His deep voice was quiet. “Not every man who fought at Waterloo or Crécy or Pourrières was a warrior. Being at a battlefield doesn’t mean anything in itself.”
“True. You begin to sound less of an idiot,” Kimberly said. Her hands were busy as she spoke. “There ar
e even men I have known—three or four of them—who could certainly best my husband, but I am not persuaded you are one, with a wrecked shoulder, especially.”
“You make me want to test him, for the joy of it.”
“I know I do. That’s why he’s by the car. This is about Melanie.”
“Melanie is gone,” Cadell said. “You must accept that. It is about Ysabel. Everything always is.”
“No. For you and the other one. Not for the rest of us,” Meghan Marriner said. She handed Kim sterile wipes to begin cleaning the wound again.

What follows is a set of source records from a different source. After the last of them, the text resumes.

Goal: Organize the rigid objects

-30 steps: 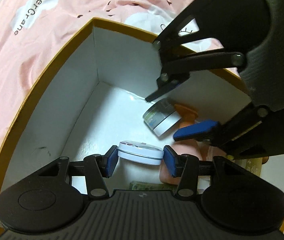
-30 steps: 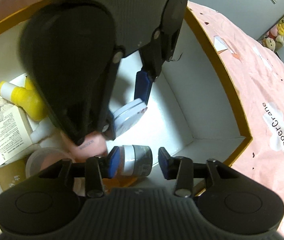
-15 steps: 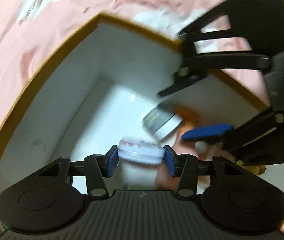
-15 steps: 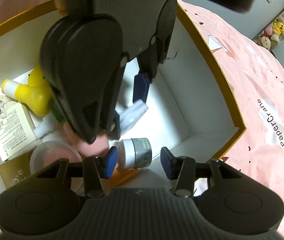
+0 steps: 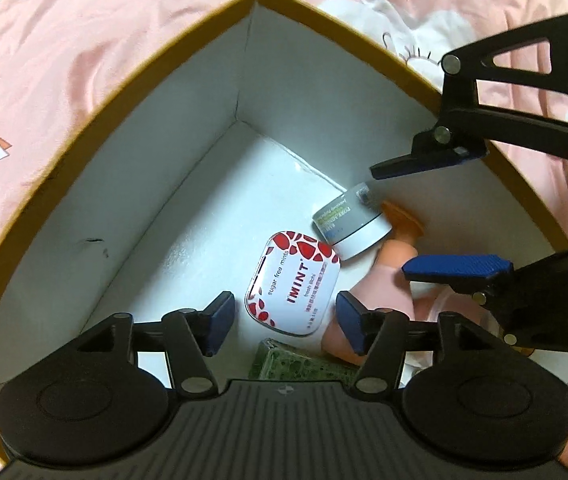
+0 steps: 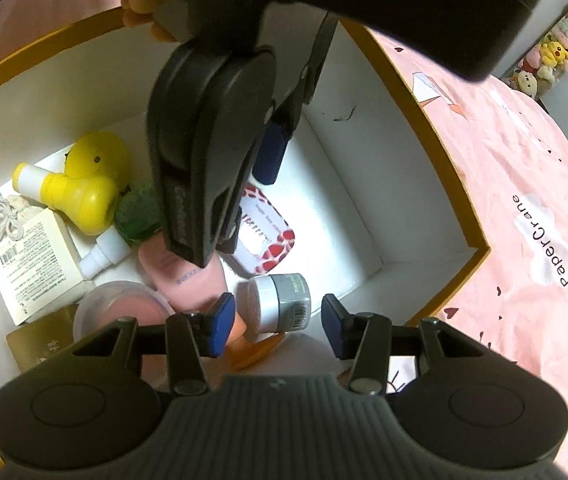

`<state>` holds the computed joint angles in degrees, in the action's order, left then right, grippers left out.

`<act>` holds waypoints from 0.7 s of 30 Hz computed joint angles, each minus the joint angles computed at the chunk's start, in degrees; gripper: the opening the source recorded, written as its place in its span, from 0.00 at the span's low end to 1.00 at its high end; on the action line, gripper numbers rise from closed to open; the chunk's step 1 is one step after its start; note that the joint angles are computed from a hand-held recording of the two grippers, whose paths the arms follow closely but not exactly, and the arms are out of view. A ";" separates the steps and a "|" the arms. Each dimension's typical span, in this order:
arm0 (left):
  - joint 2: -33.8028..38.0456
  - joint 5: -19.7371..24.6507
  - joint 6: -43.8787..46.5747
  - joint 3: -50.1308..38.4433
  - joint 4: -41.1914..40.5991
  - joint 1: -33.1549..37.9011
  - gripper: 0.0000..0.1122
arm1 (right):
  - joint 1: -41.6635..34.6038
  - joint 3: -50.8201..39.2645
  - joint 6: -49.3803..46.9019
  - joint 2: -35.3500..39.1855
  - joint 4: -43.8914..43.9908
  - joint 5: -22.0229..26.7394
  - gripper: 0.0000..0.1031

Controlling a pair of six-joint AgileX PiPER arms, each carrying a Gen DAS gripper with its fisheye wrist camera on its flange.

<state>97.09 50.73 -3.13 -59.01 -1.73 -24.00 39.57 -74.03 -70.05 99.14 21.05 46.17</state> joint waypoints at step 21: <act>-27.38 16.62 -56.27 0.84 40.50 -48.10 0.61 | -6.74 7.29 22.32 -24.22 -1.76 6.17 0.66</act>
<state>69.71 67.35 -59.40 -58.17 38.77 -72.10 32.82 -66.74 -47.73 74.93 19.29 52.34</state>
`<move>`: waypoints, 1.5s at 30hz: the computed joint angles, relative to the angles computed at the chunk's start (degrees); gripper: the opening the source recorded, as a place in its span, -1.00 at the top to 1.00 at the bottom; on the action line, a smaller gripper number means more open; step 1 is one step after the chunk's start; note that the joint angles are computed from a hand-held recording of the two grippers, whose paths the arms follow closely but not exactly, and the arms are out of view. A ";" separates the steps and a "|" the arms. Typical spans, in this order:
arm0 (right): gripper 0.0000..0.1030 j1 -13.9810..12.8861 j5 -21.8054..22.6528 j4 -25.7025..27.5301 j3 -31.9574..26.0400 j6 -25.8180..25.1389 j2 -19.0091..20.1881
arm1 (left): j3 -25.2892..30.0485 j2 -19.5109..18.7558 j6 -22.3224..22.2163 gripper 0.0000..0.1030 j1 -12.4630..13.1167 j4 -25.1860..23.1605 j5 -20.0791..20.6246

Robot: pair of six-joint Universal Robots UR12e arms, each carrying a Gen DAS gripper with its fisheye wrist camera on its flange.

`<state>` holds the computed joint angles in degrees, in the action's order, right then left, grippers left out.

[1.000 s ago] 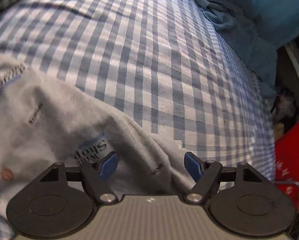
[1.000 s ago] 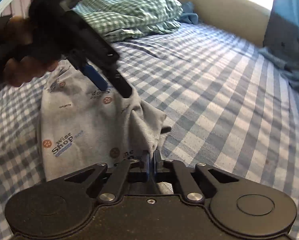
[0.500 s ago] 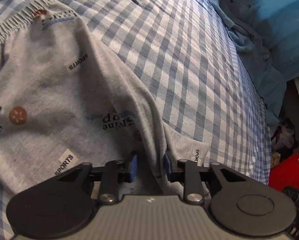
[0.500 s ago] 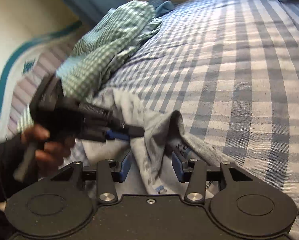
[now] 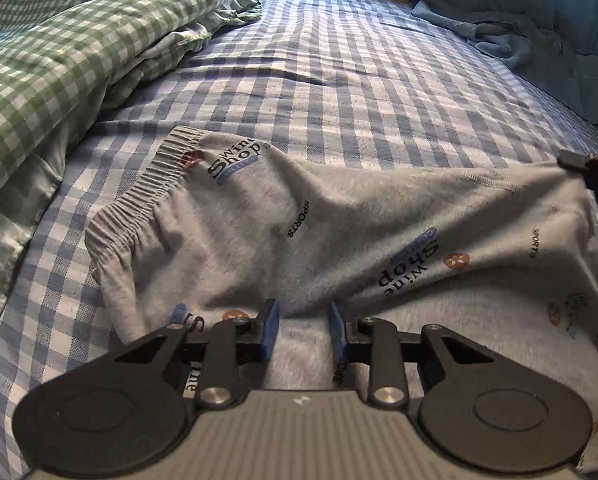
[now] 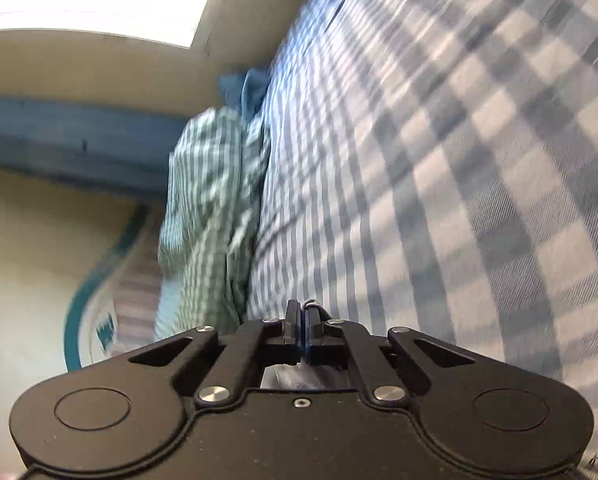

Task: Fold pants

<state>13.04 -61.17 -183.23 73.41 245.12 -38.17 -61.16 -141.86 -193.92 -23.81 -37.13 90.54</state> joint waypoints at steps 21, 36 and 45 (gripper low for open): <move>0.72 3.55 -6.19 21.84 3.37 -32.99 -5.30 | 7.79 -2.98 3.26 -0.23 0.21 -8.76 9.33; 0.37 8.93 -29.53 18.71 24.11 -31.56 -19.14 | -3.92 3.13 15.80 -0.80 -4.22 -5.28 6.03; -0.50 9.13 -42.40 13.46 37.68 -23.89 -28.73 | -1.26 3.85 9.94 -0.71 -5.87 -6.09 3.37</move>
<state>22.17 -103.57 -169.78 111.09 221.23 -66.90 -62.42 -138.02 -183.97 -29.67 -43.23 93.91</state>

“We’re sure he missed the brachial?” Ned’s mother asked.
Her sister nodded. “He couldn’t have moved the arm. There’s no major muscle implicated. This is just an infection risk. The knife was in his boot.”
“You up to date with your tetanus shots?” Meghan said. “Got your immunization record?”
Aunt Kim laughed. Cadell said nothing. Ned watched his aunt’s hands moving quickly, exposing the wound. “I can’t suture out here, obviously, and I still don’t think he needs it.”
“Clean, debride, antibiotics.”
“Yes.”
Cadell remained silent through all of this, sitting very still. Moments passed, the wind blew. It really was cold. Then, softly, the man who’d called them here said, “You have never seen her. You have no way of realizing what this is. What she is. You will say you understand, but you do not. The boy knows.”
The air I breathe is her, or wanting her.
Aunt Kim looked at Cadell. She hesitated, choosing words, it seemed. “Yours,” she said finally, “is not the first love I have known to last for lifetimes. It isn’t even the second. You will forgive me if I value one of us more than your passion.”
Ned blinked. It wasn’t what he’d expected. Cadell took a breath. Then the Celt smiled again. “I begin to wonder if I should pity your husband.”
“He’d say yes, but I don’t think he suffers so much,” Kimberly replied, her hands packing the wound with gauze. She looked into her patient’s eyes again. “And he could give you the same answer I did.”
Ned watched Cadell gaze at his aunt. Then the Celt turned and stared at Meghan, and finally at Ned himself. Aunt Kim wrapped the wound in silence. Ned held his light steady and looked up above it at the tower and the stars.